L'AQUILA - Il Consiglio dei ministri di ieri, su proposta del ministro per gli Affari regionali e le autonomie Erika Stefani, ha deliberato di impugnare la legge su L'Aquila capoluogo, proposta dal consigliere del Partito democratico Pierpaolo Pietrucci e approvata dall'aula in extremis nell'ultima seduta della legislatura, l'8 agosto scorso, prima delle dimissioni del governatore Luciano D'Alfonso.
Le legge, numero 28 del 24/08/2018, recante "Abruzzo 2019 - Una legge per L’Aquila Capoluogo: attraverso una ricostruzione, la costruzione di un modello di sviluppo sul concetto di Benessere Equo e Sostenibile (BES)", secondo il governo vìola infatti l’art. 81, terzo comma, della Costituzione, cioè non ha la necessaria copertura finanziaria.
In realtà, stando a quanto apprende AbruzzoWeb da fonti interne al Consiglio regionale, si sarebbe trattato di un puro errore materiale dei tecnici dell'Emiciclo, visto che all'articolo 16 della legge che riguarda la "Norma finanziaria", si parla di biennio ma si fa riferimento al periodo 2018-2020, quindi in realtà tre anni e non due.
Il comma 1 dell'articolo 16, infatti, recita che "Le disposizioni della presente legge si applicano a decorrere dall'anno 2019 e pertanto per l'anno 2018 non comportano oneri a carico del bilancio regionale", salvo al secondo comma fare riferimento a risorse relative al biennio 2018-2020: "Per il biennio 2018-2020, agli oneri di cui all'articolo 7, stimati per entrambe le annualità in euro 785.000,00, e corrispondenti allo 0,5% dello stanziamento in bilancio relativo al gettito derivante dal bollo auto, si fa fronte con le risorse stanziate nella Missione 9 'Sviluppo sostenibile e tutela del territorio e dell'ambiente', Programma 09 'Politica regionale unitaria per lo sviluppo sostenibile e la tutela del territorio e dell'ambiente', Titolo 2 del bilancio pluriennale 2018-2020, stanziamento di nuova istituzione, iscritte con la legge di bilancio ai sensi dell'articolo 38 del decreto legislativo 23 giugno 2011, n. 118".
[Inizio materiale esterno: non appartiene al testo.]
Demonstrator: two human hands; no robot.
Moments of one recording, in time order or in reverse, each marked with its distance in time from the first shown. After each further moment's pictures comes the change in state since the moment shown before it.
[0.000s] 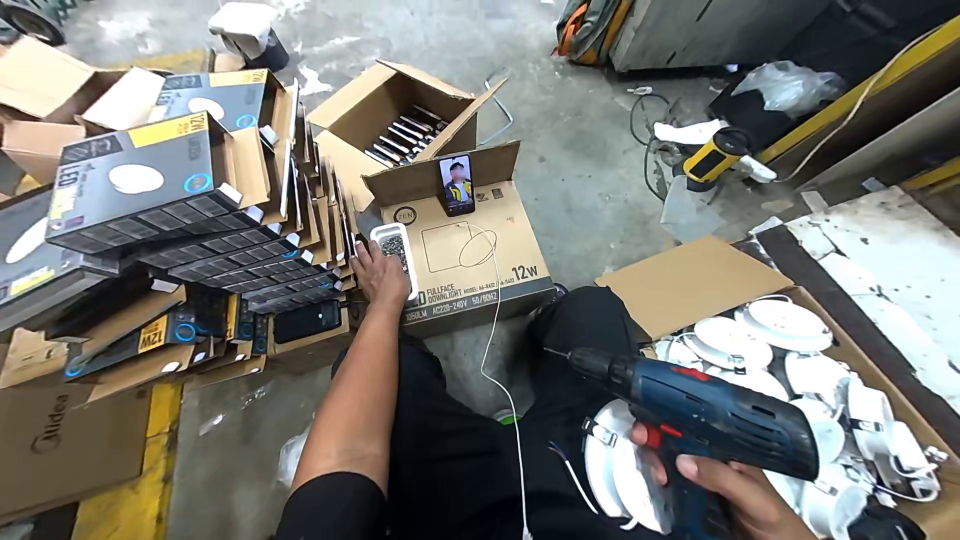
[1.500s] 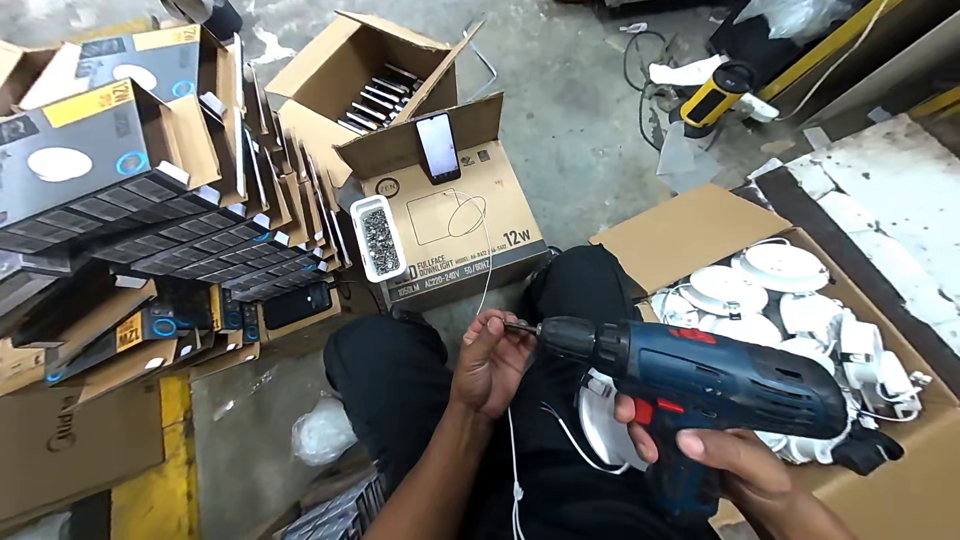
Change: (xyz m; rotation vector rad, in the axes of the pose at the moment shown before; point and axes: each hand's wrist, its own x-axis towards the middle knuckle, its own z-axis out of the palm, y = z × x) left_hand -0.244 0.092 -0.045 -2.710 -0.760 -0.124; right_hand 0.006 -0.008 0.032 0.164 -0.201 -0.041
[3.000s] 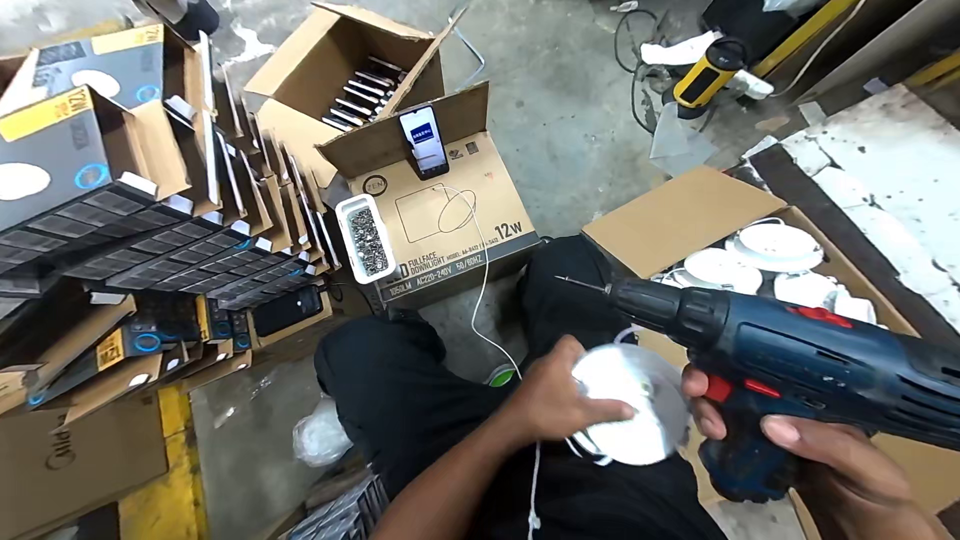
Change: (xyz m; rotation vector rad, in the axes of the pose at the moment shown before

La proposta di L'Aquila capoluogo, diventata legge dopo due anni di gestazione, prevede per la città maggiori e più incisivi strumenti a disposizione per esercitare il suo ruolo: risorse aggiuntive e coordinamento più stretto tra la Regione, il Comune capoluogo e i Comuni limitrofi.
Ora le strade possono essere due: o si rinvia tutto alla prossima legislatura, con il nuovo Consiglio regionale che uscirà dalle elezioni del 10 febbraio nella pienezza delle sue funzioni, o, per scongiurare lunghi e costosi contenziosi con lo Stato, si potrebbe apportare una modifica facendola votare dall'attuale assemblea, visto che secondo alcune interpretazioni sarebbe annoverabile tra gli atti indifferibili.